The research highlights distinct attack paths and consequences depending on how the Windows Admin Center environment is deployed.
Unsanitized error messages enable HTML injection (source: Cymulate)
Azure-managed environments allow attackers to craft authentic-looking URLs containing malicious payloads that prompt fake basic or NTLM authentication, silently harvesting user credentials from a trusted Microsoft origin.
On-premises deployments carry a significantly higher security impact because threat actors can force the gateway to execute arbitrary PowerShell commands on managed servers.
Connected local gateways expose stored Azure tokens, facilitating lateral movement that grants attackers the victim’s full cloud privileges and tenant control.
The Exploit Chain in Action
Cymulate researchers demonstrated that the complete attack chain requires minimal user interaction.
An attacker-hosted payload can automatically steal client credentials (Source: Cymulate)
An adversary needs to register a valid domain name, secure a trusted web certificate, and forge a WAC gateway URL. This malicious link can then be delivered through phishing emails, masked links, or automated web redirection.

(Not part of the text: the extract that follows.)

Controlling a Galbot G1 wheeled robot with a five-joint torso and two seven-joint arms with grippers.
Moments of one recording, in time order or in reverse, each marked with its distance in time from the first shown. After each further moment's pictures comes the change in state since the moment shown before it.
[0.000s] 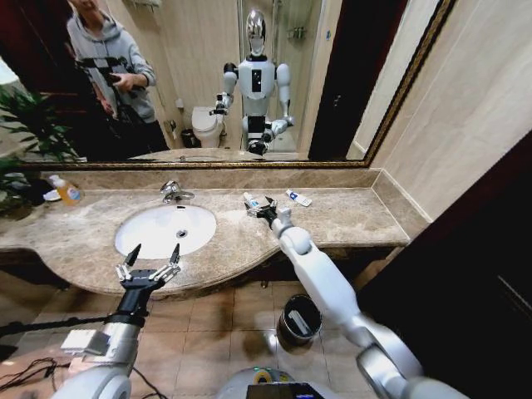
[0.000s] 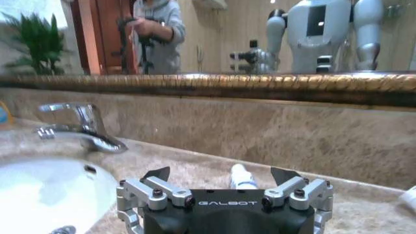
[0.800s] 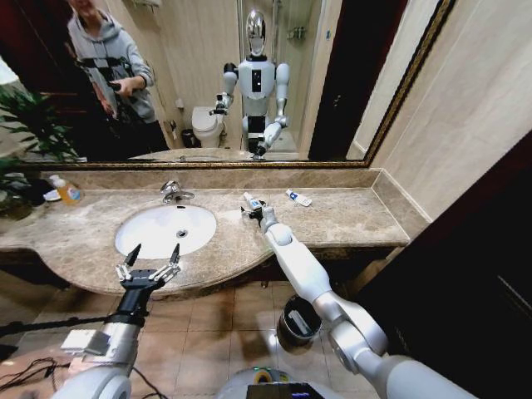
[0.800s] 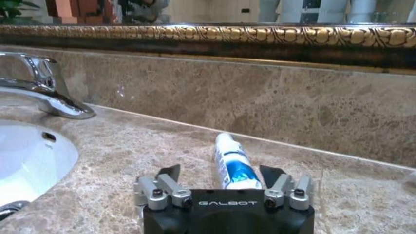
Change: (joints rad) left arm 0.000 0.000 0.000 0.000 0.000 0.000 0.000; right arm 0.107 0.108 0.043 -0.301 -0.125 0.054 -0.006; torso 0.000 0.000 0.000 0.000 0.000
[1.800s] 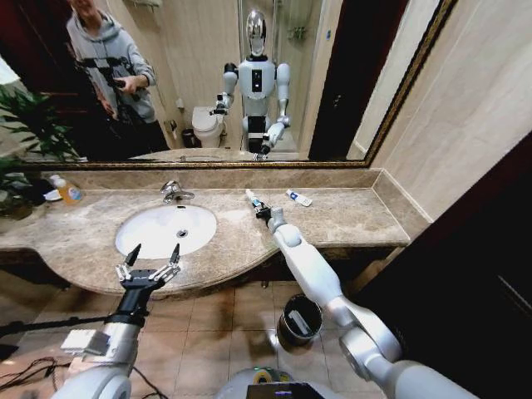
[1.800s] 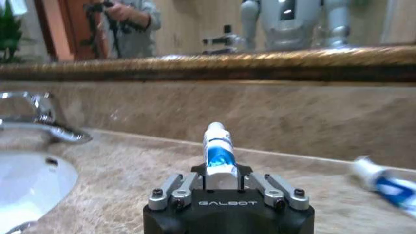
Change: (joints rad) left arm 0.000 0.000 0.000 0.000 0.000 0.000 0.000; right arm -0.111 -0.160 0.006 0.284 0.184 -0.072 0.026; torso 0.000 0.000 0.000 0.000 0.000
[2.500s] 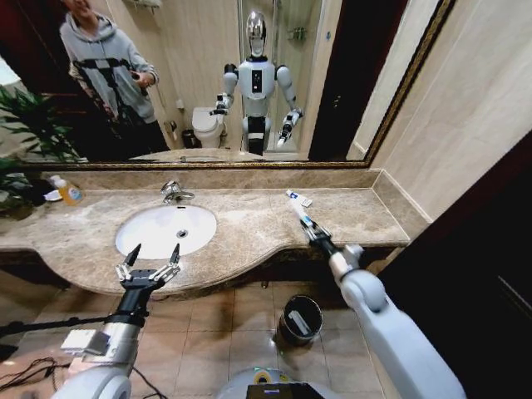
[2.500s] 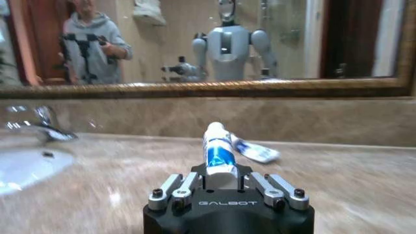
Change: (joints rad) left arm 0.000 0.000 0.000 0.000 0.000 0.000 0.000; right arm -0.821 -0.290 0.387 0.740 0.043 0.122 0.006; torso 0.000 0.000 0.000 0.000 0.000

Once the unsuspecting victim clicks the link, the WAC application automatically redirects traffic to the attacker-controlled server. The rogue server then responds with a crafted error message containing hidden scripts.
Because the application fails to sanitize the incoming response properly, the malicious code executes directly within the highly privileged WAC browser environment.
This exploit clearly proves that developers must rigorously validate both client input and server responses to prevent complex attacks. While Azure-hosted WAC customers are already protected, the security risk remains critical for internal networks.
Cymulate Research Labs strongly advises all security teams managing on-premises Windows Admin Center deployments to upgrade to the latest, patched Microsoft release immediately.
Administrators must verify that no outdated instances remain active on their network to prevent complete infrastructure compromise.